INLSA
Heart transplant patient Izak Bedeker with nurse Goland Naidoo and Dr Willie Koen at Netcare Christiaan Barnard Hospital yesterday
Sipokazi Fokazi
HEALTH WRITER
FOR YEARS, mechanical engineer Izak Bedeker of Brackenfell led a healthy life, cycling three times a week and participating 13 times in one of the world’s most popular cycle races – the Cape Argus Pick n Pay Cycle Tour.
But two years ago, things changed for the worse for this avid cyclist when, on a business trip to Joburg, he started experiencing breathing problems.
“I started breathing as if my lungs were filled with water. I didn’t know what was wrong with me. It was the most terrible experience of my life,” he recalled.
“I was very active and thought of myself as a healthy person, so being so sick was a shock for me.”
Doctors would later diagnose Bedeker with cardiomyopathy – a condition in which the heart becomes weakened and enlarged and cannot pump blood efficiently. This left his heart with only 14 percent of its function, and he had to be put on an organ donor list urgently.
But it would take another 18 months for him to finally get a donor heart when, last week, he became one of the three organ transplant recepients at the Netcare Christiaan Barnard Hospital in the city.
With August being recognised as organ donor month, Bedeker is considered one of the lucky few in SA who get transplants.
This country is one of a number experiencing a critical shortage of organ donors.
According to the Organ Donor Foundation, there are about 4 300 South Africans who need organ or corneal transplants but fewer than 600 of them are likely to get a transplant this year.
Dr Willie Koen, head of the transplant programme at the Netcare Christiaan Barnard Hospital, said SA had one of the lowest organ transplant rates in the world.
“Organ transplants in Spain are about 40 donors per million of population. In Europe and America it’s about 15 to 20 per million, but in South Africa there’s only two donors per million. We are far below the international average and that’s worrying.”
Koen said even more concerning for the country was that, despite their low numbers, organ donors were still not given priority in the hospital referral system, with doctors paying more attention to the sick.
This was often because of a lack of resources in hospitals such as beds, ventilators and staff.
Because of problems in this “stressed system”, potential donors often died in accidents in remote areas without the intervention of putting them on life support to keep their organs optimal, Koen said.
It the system was used adequately, it could improve the number of donors, he added.
“Even if we increase the numbers by five donors per million of population, that would make a huge difference… We could save more lives,” he said.
According to Samantha Volschenk, the executive director of the Organ Donor Foundation, kidneys are in greatest demand, with many South Africans turned away from dialysis treatment because of a lack of resources.

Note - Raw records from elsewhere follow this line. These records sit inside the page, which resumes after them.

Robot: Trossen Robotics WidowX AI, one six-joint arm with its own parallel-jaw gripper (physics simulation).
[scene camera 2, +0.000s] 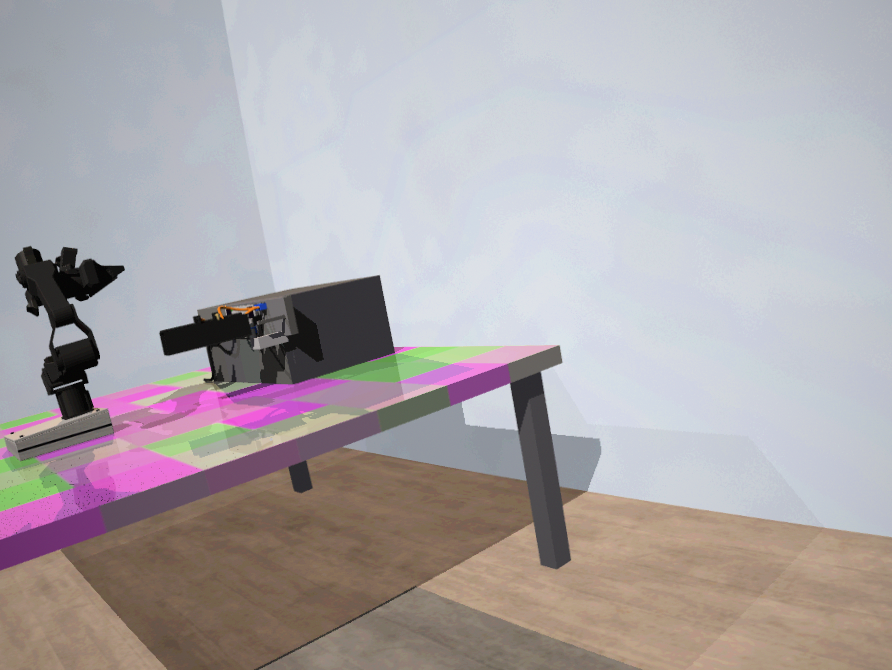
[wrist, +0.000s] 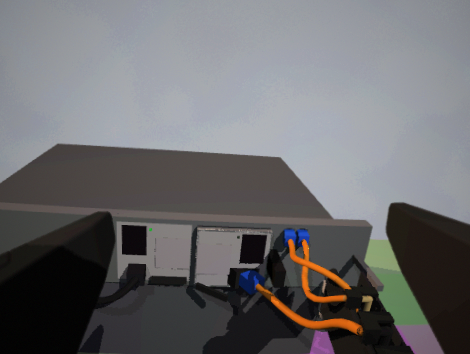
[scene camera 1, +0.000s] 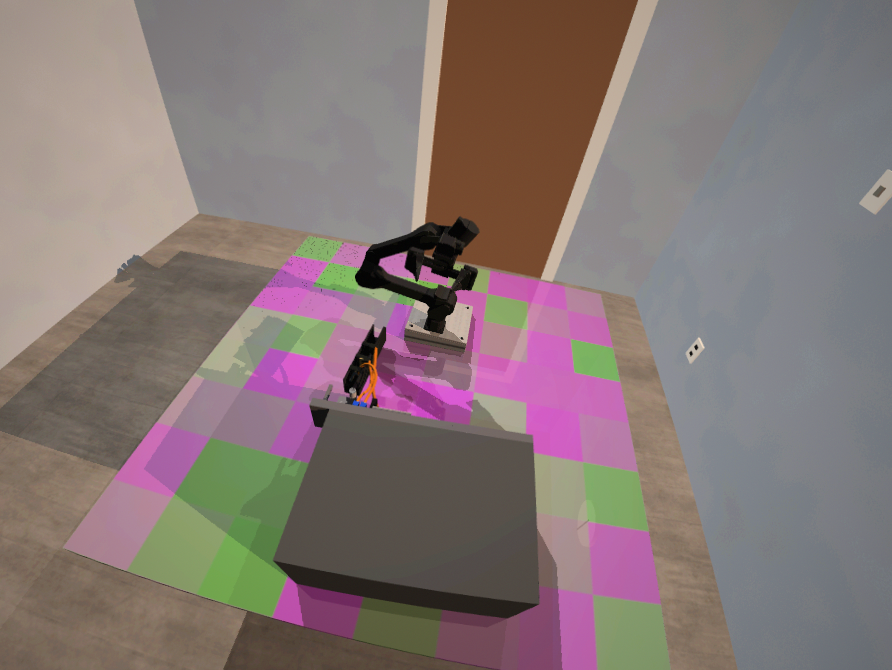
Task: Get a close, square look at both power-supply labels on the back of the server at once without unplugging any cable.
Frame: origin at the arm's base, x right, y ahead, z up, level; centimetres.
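Where they show: gripper, fingertip midpoint: (scene camera 2: 120,271) (wrist: 251,222) (scene camera 1: 433,285); arm's base, link origin: (scene camera 2: 77,414) (scene camera 1: 434,325).
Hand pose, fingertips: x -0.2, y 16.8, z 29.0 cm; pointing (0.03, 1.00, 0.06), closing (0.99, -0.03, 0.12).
Note:
Each offset is from my fingertips to the centre of the thing. "spot": to the spot under its first point.
The grey server (scene camera 1: 425,504) (scene camera 2: 342,328) (wrist: 175,185) sits on the table, its back towards the arm. In the wrist view its left power supply @(spot: dx -5.3, dy +28.3, dz -14.8 cm) (wrist: 170,232) has a green light and a pale label @(spot: dx -4.9, dy +28.2, dz -17.4 cm) (wrist: 172,252); the right power supply @(spot: dx -0.1, dy +27.7, dz -14.7 cm) (wrist: 215,237) has a pale label (wrist: 215,257). Both labels show low in the view, small, washed out and unreadable, seen from somewhat above. A black plug @(dx -8.9, dy +27.0, dz -19.9 cm) (wrist: 135,273) is at the left unit, a blue plug @(dx +4.4, dy +27.4, dz -20.0 cm) (wrist: 251,281) in front of the right unit's lower right. My gripper (wrist: 251,222) (scene camera 2: 119,269) is open and empty, back from the server.
Orange cables @(spot: dx +8.6, dy +20.2, dz -19.9 cm) (wrist: 295,320) (scene camera 1: 373,375) run to a black cable arm (scene camera 1: 356,378) (scene camera 2: 198,336) that sticks out behind the server, at the right in the wrist view. Two blue connectors @(spot: dx +9.5, dy +28.8, dz -14.6 cm) (wrist: 296,237) sit right of the power supplies. The arm's base plate (scene camera 1: 461,328) (scene camera 2: 64,436) stands on the chequered table.

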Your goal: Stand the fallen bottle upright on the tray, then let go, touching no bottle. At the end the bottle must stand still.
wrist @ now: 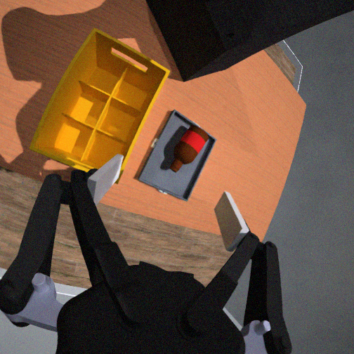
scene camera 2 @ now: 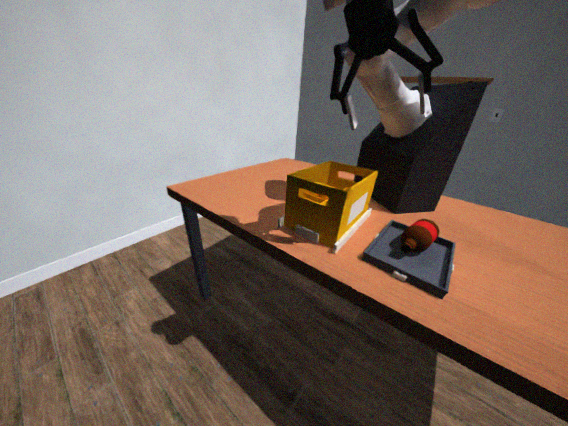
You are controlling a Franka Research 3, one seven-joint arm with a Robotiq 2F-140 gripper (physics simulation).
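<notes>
A brown bottle [scene camera 2: 420,236] [wrist: 190,145] with a red band lies on its side on the grey tray [scene camera 2: 380,261] [wrist: 159,187]. In the wrist view its neck points down and slightly left, and its base is near the tray's upper right corner. My gripper [scene camera 2: 388,120] [wrist: 171,184] is open and empty. It hangs high above the table, well apart from the bottle and the tray.
A yellow crate [scene camera 2: 315,215] [wrist: 145,117] with inner dividers stands beside the tray on the orange table [scene camera 2: 500,280] [wrist: 240,165]. A dark block-shaped pedestal [scene camera 2: 400,170] [wrist: 200,45] stands behind the crate and tray. Low pale strips flank the crate's base.
</notes>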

“This is a huge problem. If more transplants were performed, more space would be made available on the waiting list and in turn on the dialysis machines,” she said.
However, through more educational efforts, scepticism about organ donation was changing, Volschenk added.
She said the foundation had witnessed a 54 percent increase in the number of people signing up for organ donations this year compared to last year.